Taylor twice coached the U.S. Olympic hockey team (1984 and 1994).

Taylor's last win came against Union in the memorable five-overtime game in Game 2 of the ECACH tournament first round. David Meckler's short-handed goal 1:35 into the fifth OT gave the 11th-seeded Bulldogs beat the sixth-seeded Dutchmen, 3-2. At 141:35, it was the longest in NCAA hockey history. That was eclipsed four years later when Union lost to Quinnipiac in Game 1 of the ECACH tournament quarterfinals.

After losing to Dartmouth in the quarterfinals, Taylor was fired and replaced by one of his former players, Keith Allain. Allain guided Yale to its first NCAA hockey title April 13.

After Yale, Taylor worked with USA Hockey.

RPI coach Seth Appert tweeted: "Sad day for #usahockey as we lost Tim Taylor-as good as it gets in hockey and as a man. I feel lucky to have gotten to know him on n off ice."

UPDATE 6:36 p.m.
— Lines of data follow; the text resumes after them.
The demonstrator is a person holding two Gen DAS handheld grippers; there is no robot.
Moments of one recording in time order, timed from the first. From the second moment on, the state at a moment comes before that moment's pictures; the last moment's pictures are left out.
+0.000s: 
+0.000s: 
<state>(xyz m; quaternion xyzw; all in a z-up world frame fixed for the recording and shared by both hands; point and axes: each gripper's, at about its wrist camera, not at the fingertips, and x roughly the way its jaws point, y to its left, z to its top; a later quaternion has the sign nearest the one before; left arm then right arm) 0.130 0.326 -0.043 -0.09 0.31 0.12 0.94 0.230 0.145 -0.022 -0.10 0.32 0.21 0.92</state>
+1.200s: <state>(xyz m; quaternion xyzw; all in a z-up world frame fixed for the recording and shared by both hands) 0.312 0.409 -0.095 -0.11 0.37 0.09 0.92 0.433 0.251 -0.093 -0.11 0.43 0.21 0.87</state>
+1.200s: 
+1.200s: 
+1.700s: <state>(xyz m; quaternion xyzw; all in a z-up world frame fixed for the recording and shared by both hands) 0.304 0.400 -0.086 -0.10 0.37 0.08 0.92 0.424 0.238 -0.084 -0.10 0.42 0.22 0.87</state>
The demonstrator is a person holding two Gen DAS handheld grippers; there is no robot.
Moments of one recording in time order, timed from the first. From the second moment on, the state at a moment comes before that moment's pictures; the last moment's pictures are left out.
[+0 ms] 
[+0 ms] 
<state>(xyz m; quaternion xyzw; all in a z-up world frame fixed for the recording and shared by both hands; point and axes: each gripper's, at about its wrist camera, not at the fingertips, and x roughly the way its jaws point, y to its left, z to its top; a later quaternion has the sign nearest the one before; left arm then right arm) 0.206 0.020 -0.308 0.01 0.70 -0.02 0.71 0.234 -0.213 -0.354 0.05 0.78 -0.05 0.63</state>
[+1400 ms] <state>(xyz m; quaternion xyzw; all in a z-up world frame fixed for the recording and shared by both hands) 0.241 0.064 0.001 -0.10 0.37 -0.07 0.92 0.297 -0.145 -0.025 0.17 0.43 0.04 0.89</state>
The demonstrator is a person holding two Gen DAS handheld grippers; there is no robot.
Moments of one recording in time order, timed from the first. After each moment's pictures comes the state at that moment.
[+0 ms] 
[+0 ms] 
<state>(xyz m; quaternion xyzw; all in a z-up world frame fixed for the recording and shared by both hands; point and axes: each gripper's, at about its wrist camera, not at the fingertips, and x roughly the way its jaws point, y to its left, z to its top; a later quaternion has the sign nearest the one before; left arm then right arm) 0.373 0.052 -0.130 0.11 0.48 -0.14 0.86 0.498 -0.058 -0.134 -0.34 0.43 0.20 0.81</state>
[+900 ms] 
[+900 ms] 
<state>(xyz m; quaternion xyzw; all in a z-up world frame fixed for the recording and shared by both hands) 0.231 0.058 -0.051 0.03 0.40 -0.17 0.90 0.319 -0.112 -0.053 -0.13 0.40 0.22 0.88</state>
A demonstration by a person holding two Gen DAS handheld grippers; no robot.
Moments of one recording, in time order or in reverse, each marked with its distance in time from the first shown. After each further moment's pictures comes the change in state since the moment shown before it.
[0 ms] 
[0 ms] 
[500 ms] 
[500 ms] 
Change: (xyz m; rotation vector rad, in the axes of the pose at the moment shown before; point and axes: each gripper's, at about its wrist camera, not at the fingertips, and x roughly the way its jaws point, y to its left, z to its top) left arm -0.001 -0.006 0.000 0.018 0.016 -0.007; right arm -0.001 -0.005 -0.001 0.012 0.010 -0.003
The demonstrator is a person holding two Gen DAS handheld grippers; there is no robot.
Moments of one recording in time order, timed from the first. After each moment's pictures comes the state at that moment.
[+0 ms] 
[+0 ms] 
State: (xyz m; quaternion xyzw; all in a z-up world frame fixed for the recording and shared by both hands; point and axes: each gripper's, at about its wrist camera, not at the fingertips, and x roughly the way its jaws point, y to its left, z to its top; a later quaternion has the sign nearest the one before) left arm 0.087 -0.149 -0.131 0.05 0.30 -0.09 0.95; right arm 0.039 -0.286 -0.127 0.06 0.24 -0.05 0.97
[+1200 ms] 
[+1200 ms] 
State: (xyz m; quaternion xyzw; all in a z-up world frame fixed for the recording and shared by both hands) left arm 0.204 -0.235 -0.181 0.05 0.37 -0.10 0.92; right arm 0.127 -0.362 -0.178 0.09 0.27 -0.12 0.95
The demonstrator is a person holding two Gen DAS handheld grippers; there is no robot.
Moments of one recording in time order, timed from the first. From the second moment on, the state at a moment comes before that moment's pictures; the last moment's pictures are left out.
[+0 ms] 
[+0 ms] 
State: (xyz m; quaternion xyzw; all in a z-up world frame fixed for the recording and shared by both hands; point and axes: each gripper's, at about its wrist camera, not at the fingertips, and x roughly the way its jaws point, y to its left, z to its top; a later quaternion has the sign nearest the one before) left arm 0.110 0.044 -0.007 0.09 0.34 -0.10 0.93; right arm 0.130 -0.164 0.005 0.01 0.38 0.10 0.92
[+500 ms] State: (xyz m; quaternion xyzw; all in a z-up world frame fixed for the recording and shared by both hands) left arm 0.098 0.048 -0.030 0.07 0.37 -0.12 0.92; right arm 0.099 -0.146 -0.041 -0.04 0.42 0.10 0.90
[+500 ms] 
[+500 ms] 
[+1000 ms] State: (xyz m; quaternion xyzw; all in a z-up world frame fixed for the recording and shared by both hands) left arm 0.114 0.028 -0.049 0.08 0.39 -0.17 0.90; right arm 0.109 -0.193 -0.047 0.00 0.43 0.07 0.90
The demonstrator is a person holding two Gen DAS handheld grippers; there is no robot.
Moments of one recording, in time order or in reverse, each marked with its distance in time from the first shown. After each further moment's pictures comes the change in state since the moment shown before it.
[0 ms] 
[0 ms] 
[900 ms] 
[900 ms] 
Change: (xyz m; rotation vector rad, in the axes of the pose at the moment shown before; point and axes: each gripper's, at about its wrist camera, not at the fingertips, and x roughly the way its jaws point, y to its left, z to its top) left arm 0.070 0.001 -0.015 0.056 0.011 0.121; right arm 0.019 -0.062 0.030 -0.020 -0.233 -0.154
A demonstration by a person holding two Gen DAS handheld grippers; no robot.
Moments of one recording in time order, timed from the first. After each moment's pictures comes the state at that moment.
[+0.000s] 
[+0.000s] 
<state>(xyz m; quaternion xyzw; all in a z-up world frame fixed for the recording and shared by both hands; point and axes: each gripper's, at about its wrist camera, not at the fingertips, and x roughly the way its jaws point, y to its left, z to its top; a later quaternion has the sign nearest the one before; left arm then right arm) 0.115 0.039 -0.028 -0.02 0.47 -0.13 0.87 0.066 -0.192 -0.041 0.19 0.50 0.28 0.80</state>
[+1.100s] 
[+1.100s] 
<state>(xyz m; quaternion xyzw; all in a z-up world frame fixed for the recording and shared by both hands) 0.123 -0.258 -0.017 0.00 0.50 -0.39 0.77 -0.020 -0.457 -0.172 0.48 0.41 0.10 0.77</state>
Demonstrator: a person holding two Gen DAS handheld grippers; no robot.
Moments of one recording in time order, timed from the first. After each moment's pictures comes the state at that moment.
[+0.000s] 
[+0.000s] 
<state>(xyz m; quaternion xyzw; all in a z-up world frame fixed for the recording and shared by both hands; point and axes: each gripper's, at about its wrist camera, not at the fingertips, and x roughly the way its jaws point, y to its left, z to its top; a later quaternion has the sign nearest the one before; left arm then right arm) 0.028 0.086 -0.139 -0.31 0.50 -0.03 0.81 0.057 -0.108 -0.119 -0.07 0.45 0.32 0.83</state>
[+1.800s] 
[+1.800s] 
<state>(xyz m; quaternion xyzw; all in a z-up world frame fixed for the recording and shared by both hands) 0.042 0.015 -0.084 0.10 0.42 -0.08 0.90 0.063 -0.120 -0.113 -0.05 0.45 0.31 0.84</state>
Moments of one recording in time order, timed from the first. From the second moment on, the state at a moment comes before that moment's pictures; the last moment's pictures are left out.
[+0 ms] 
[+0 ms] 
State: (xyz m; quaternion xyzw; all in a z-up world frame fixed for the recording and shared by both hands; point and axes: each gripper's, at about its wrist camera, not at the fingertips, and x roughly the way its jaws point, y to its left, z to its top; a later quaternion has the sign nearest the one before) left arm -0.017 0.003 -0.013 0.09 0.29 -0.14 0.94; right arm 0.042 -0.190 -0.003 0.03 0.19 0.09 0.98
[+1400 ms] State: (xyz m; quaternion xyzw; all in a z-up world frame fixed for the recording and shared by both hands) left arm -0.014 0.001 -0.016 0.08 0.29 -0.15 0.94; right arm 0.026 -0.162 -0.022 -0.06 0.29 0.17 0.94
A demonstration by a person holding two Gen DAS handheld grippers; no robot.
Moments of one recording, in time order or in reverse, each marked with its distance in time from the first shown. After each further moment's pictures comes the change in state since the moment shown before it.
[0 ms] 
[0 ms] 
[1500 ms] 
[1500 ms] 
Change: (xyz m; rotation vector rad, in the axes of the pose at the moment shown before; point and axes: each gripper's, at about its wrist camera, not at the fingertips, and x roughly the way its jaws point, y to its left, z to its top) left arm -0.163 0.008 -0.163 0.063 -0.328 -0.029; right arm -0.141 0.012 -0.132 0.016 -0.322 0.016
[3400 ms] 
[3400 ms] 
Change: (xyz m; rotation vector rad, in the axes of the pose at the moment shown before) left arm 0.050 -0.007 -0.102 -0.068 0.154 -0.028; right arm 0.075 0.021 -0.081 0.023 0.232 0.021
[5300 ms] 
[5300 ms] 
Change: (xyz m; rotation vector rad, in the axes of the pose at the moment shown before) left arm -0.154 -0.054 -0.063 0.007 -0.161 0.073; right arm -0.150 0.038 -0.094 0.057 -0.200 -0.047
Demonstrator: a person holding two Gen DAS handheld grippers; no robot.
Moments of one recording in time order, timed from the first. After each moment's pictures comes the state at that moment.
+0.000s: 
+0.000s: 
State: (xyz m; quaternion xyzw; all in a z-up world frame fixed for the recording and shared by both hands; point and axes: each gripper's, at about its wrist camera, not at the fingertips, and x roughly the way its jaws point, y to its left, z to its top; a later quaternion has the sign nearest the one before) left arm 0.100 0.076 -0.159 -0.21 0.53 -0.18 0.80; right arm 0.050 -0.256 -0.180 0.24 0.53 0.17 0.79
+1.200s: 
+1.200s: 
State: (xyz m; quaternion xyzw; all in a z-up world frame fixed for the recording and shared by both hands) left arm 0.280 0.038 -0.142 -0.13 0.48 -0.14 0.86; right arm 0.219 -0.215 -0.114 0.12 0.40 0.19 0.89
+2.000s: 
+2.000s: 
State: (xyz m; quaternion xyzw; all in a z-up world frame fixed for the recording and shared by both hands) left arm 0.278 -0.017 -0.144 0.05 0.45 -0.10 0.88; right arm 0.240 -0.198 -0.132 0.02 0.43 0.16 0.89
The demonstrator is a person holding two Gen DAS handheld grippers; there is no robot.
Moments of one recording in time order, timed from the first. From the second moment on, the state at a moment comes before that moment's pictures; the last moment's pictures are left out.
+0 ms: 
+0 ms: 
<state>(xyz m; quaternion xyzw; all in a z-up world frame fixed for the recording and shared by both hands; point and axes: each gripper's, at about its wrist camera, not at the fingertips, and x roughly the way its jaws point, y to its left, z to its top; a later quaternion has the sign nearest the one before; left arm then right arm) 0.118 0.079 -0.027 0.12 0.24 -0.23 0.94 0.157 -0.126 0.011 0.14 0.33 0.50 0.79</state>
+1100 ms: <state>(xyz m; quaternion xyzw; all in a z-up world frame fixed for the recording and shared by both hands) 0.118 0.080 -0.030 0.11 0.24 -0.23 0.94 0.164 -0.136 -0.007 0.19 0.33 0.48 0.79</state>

Sunday: ECACH commissioner Steve Hagwell issued a statement on Taylor's passing, saying, "The ECAC Hockey family, and hockey community, has suffered a great loss with the passing of coach Tim Taylor. He is an icon within ECAC Hockey and the entire sport. A gentleman's gentleman, Coach epitomized the true meaning of honor, integrity, loyalty and class. Coach truly was a blessing to everyone who had the privilege of knowing him. I certainly am a better man because of relationship and friendship with coach. He will greatly missed, but not forgotten."